The data below is to be set down exactly.

[Available data Boundary: Start]

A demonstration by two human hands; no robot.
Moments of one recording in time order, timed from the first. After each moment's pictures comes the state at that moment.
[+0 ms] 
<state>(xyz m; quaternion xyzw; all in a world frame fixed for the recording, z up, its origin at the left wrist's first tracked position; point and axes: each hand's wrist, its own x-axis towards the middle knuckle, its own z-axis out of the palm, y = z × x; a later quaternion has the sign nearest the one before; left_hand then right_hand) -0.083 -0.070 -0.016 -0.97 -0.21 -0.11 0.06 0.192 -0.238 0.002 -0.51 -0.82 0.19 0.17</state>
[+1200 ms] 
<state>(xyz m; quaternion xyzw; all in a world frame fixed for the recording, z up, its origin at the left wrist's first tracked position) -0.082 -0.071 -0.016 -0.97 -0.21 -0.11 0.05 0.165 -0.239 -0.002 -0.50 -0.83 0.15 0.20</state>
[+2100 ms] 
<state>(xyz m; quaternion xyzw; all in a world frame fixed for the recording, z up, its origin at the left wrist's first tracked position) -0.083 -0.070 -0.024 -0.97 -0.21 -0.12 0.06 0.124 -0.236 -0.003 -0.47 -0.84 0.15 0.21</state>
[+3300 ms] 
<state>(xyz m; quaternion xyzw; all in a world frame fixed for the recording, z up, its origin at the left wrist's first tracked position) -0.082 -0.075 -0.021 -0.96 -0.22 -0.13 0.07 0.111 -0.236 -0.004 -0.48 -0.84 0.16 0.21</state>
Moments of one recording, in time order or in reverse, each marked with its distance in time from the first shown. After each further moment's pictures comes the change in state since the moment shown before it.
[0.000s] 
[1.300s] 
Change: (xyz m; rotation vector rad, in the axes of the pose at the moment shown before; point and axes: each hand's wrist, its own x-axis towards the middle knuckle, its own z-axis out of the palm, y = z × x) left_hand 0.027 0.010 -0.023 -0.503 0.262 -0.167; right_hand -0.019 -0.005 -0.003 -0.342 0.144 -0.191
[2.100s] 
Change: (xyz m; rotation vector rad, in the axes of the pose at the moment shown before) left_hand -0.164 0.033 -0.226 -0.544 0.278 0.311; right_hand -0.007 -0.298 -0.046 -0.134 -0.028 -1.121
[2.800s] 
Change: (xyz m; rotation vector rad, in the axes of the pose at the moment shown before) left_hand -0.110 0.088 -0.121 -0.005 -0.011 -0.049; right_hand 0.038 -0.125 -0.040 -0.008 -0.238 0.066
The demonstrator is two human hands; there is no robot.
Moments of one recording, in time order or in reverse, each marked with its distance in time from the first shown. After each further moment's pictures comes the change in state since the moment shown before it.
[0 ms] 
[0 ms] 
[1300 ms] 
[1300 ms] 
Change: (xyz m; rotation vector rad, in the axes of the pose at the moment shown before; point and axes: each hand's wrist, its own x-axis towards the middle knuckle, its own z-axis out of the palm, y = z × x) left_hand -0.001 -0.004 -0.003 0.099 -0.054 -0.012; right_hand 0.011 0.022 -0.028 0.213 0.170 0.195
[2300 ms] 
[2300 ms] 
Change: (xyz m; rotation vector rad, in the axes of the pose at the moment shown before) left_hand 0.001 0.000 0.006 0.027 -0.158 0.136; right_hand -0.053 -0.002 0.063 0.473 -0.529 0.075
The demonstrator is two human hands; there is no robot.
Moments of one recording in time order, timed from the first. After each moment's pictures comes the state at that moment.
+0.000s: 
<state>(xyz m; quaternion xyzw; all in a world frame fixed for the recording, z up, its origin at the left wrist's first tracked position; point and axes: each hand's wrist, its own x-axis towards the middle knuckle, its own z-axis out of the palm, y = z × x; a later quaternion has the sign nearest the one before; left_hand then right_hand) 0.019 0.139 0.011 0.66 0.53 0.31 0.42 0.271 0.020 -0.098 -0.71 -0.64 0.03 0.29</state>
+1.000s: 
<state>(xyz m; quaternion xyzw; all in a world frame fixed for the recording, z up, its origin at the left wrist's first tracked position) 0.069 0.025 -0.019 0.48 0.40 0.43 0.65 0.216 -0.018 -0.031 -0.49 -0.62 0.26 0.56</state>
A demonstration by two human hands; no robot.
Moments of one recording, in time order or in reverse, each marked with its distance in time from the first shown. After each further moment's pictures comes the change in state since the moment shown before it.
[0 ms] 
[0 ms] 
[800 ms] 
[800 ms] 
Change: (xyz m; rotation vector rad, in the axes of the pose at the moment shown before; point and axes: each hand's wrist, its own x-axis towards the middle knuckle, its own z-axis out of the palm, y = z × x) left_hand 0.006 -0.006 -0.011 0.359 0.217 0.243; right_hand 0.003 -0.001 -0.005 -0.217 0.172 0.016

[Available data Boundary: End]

▸ Reply to the exercise:
A demonstration by two human hands; no robot.
Moments of one recording in time order, timed from the first. After each moment's pictures comes the state at that moment.
[+0 ms] 
<state>(xyz m; quaternion xyzw; all in a world frame fixed for the recording, z up, its origin at the left wrist's first tracked position; point and axes: each hand's wrist, its own x-axis towards the middle knuckle, its own z-axis out of the palm, y = z × x; a later quaternion has the sign nearest the one before; left_hand then right_hand) -0.083 -0.070 -0.016 -0.97 -0.21 -0.11 0.06 0.192 -0.238 0.002 -0.51 -0.82 0.19 0.17</state>
[+1200 ms] 
<state>(xyz m; quaternion xyzw; all in a world frame fixed for the recording, z up, its origin at the left wrist's first tracked position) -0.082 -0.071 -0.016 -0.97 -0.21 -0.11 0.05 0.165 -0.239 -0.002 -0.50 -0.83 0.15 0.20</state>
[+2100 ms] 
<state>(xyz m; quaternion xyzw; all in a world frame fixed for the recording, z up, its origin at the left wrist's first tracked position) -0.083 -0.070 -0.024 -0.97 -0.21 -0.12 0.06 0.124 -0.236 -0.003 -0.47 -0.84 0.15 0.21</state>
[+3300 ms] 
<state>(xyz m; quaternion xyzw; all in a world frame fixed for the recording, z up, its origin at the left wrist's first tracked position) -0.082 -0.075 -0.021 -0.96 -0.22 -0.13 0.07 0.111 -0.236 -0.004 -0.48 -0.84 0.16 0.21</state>
Moments of one recording, in time order or in reverse, each marked with its distance in time from the first shown. After each further moment's pictures comes the change in state since the moment shown before it.
[0.000s] 
[1.300s] 
Change: (xyz m; rotation vector rad, in the axes of the pose at the moment shown before; point and axes: each hand's wrist, its own x-axis towards the middle knuckle, its own z-axis out of the palm, y = z × x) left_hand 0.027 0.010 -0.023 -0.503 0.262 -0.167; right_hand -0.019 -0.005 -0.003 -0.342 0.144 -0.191
[2.100s] 
Change: (xyz m; rotation vector rad, in the axes of the pose at the moment shown before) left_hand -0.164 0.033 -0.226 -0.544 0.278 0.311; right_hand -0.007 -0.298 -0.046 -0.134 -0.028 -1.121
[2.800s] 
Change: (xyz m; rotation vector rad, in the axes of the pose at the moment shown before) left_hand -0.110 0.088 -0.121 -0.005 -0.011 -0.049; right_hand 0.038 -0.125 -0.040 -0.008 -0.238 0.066
The demonstrator is two human hands; there is no robot.
Moments of one recording, in time order or in reverse, each marked with its distance in time from the first shown. After each further moment's pictures comes the change in state since the moment shown before it.
[0 ms] 
[0 ms] 
[1300 ms] 
[1300 ms] 
Change: (xyz m; rotation vector rad, in the axes of the pose at the moment shown before; point and axes: each hand's wrist, its own x-axis towards the middle knuckle, its own z-axis out of the palm, y = z × x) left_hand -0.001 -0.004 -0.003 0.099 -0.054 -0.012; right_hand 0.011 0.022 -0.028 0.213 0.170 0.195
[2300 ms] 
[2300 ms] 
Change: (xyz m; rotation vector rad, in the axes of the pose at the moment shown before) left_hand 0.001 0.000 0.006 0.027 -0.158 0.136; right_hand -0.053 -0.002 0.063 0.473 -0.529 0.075
The demonstrator is two human hands; there is no robot.
Moments of one recording in time order, timed from the first. After each moment's pictures comes the state at that moment.
+0.000s: 
<state>(xyz m; quaternion xyzw; all in a world frame fixed for the recording, z up, its origin at the left wrist's first tracked position; point and axes: each hand's wrist, its own x-axis towards the middle knuckle, its own z-axis out of the palm, y = z × x; a later quaternion has the sign nearest the one before; left_hand then right_hand) 0.019 0.139 0.011 0.66 0.53 0.31 0.42 0.271 0.020 -0.098 -0.71 -0.64 0.03 0.29</state>
+1.000s: 
<state>(xyz m; quaternion xyzw; all in a world frame fixed for the recording, z up, its origin at the left wrist's first tracked position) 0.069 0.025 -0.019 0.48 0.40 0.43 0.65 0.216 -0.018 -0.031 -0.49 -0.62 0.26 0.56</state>
A demonstration by two human hands; no robot.
Moments of one recording, in time order or in reverse, each marked with its distance in time from the first shown. After each further moment's pictures comes the change in state since the moment shown before it.
[0 ms] 
[0 ms] 
[800 ms] 
[800 ms] 
Change: (xyz m; rotation vector rad, in the axes of the pose at the moment shown before; point and axes: each hand's wrist, its own x-axis towards the middle knuckle, its own z-axis out of the palm, y = z × x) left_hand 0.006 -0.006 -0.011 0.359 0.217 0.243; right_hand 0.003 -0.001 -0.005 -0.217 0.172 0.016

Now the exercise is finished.